**Activity:** Please copy out every line in the entries that includes the word "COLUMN".

**Dataset:**
══════════

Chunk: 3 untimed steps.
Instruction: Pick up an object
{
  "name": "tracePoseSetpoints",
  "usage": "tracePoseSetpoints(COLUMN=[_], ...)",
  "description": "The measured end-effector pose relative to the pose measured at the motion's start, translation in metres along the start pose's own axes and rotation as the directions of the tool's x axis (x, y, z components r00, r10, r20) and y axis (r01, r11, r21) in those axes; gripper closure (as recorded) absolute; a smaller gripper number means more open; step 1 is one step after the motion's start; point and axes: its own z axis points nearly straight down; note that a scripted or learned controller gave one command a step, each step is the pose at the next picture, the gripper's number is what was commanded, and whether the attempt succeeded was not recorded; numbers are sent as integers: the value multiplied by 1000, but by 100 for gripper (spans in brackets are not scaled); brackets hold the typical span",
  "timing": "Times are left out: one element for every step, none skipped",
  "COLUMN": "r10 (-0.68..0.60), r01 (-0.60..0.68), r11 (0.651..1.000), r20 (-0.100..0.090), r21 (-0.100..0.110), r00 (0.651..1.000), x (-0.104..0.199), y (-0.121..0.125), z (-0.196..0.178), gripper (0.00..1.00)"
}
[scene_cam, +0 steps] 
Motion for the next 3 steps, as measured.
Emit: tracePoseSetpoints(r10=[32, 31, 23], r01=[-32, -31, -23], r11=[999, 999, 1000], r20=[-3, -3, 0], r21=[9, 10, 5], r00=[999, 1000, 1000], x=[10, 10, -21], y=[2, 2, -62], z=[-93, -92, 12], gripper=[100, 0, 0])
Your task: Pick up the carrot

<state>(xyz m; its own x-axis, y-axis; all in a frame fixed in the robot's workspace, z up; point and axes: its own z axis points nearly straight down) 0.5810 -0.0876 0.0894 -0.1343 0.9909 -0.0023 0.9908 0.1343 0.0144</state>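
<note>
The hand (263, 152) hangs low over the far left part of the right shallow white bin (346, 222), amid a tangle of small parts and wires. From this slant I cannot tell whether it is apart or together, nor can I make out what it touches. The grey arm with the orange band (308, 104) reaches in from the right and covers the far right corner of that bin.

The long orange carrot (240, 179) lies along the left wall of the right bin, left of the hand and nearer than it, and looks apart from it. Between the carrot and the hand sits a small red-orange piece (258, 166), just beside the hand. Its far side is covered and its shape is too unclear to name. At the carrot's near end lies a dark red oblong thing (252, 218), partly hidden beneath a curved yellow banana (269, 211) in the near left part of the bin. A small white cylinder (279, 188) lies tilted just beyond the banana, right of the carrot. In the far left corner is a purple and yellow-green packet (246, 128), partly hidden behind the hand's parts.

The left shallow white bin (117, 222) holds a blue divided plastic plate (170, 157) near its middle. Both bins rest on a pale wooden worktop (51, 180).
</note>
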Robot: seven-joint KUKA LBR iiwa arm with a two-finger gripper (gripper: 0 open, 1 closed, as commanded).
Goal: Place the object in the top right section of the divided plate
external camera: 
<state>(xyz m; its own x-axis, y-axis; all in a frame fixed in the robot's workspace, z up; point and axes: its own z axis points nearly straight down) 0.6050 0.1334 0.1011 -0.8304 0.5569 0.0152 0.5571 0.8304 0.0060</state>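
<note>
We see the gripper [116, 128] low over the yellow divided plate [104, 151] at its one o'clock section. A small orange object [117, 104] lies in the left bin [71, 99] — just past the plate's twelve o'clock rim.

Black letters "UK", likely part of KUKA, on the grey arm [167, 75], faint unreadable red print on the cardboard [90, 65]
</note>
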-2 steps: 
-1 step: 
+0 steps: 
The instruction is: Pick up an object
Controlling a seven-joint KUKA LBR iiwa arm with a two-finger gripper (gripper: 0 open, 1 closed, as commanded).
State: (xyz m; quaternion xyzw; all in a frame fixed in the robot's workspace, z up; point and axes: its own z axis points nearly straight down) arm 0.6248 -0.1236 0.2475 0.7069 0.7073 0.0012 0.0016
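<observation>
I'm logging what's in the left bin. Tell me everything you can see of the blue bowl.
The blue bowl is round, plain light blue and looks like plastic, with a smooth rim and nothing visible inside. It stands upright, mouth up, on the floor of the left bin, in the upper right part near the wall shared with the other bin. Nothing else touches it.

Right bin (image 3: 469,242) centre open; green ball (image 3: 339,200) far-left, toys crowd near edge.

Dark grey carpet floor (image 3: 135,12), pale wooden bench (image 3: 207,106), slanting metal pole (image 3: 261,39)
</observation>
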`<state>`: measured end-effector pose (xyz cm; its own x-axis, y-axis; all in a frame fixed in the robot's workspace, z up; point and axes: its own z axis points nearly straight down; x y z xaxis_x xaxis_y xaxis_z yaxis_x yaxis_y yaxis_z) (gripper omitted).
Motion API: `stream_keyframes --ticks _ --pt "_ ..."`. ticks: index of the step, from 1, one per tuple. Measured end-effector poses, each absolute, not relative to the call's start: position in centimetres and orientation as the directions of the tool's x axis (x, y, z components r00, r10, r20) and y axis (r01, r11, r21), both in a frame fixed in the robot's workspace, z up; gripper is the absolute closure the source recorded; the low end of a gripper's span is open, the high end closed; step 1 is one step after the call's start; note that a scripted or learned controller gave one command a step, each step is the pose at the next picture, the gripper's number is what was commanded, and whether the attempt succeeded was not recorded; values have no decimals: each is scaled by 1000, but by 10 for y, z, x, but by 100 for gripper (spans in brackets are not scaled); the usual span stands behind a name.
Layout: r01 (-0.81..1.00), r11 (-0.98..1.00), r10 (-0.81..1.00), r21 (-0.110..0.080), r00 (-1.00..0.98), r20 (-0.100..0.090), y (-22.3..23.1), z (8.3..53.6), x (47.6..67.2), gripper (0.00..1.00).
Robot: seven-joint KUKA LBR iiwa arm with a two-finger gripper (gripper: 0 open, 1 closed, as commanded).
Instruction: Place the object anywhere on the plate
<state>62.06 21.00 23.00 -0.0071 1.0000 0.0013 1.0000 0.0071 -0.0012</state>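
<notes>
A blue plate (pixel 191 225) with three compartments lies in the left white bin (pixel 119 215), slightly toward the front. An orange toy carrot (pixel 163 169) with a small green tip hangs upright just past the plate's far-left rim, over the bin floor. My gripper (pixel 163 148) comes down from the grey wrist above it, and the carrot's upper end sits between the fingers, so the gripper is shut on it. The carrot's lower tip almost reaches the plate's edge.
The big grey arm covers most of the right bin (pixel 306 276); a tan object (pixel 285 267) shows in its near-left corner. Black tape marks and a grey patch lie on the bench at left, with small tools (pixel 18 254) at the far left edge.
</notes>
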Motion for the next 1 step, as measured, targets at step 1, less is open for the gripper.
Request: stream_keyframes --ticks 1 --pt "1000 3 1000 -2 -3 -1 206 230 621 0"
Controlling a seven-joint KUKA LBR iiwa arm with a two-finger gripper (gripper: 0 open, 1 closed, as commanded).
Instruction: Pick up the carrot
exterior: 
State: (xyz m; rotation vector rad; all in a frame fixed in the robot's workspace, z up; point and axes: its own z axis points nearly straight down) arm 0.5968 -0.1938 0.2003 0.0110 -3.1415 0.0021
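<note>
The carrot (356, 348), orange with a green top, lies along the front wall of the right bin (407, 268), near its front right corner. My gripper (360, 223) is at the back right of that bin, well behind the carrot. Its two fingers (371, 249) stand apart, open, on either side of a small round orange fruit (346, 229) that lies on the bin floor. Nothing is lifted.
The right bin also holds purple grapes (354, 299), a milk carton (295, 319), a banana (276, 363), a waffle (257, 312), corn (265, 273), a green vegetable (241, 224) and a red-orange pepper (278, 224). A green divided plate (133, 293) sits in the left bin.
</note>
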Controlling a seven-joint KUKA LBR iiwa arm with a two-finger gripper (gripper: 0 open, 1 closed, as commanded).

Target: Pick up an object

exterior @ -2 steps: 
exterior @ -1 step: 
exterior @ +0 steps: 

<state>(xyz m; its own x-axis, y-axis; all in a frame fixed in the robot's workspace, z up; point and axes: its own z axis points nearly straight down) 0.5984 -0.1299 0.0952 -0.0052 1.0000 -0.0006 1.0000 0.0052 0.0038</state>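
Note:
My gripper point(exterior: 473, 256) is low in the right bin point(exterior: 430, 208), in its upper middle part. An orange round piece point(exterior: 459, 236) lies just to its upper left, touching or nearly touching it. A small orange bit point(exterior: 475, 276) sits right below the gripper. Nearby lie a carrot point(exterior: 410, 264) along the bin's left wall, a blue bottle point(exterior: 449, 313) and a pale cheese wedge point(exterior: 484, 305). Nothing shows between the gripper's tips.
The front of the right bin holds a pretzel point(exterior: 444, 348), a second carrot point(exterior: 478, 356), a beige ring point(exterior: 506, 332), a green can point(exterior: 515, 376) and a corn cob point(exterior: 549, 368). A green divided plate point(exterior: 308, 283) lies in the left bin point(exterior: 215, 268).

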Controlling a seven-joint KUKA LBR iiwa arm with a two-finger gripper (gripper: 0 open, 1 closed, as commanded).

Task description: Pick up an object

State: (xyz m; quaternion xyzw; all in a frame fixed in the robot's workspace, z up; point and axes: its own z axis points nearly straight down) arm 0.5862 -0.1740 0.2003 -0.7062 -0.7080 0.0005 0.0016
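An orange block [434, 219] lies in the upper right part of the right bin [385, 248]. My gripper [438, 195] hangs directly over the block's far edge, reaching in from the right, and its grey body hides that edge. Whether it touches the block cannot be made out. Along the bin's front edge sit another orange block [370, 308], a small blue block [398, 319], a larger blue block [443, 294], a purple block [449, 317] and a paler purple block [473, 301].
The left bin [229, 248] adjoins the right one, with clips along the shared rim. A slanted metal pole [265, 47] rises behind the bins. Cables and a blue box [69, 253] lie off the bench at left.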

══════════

**Solution to this problem:**
  "usage": "tracePoseSetpoints(COLUMN=[_], ...)",
  "COLUMN": "r10 (-0.68..0.60), r01 (-0.60..0.68), r11 (0.651..1.000), r20 (-0.100..0.090), r21 (-0.100..0.110), r00 (0.651..1.000), x (-0.104..0.199), y (-0.121..0.125), z (-0.196..0.178), gripper (0.00..1.00)"

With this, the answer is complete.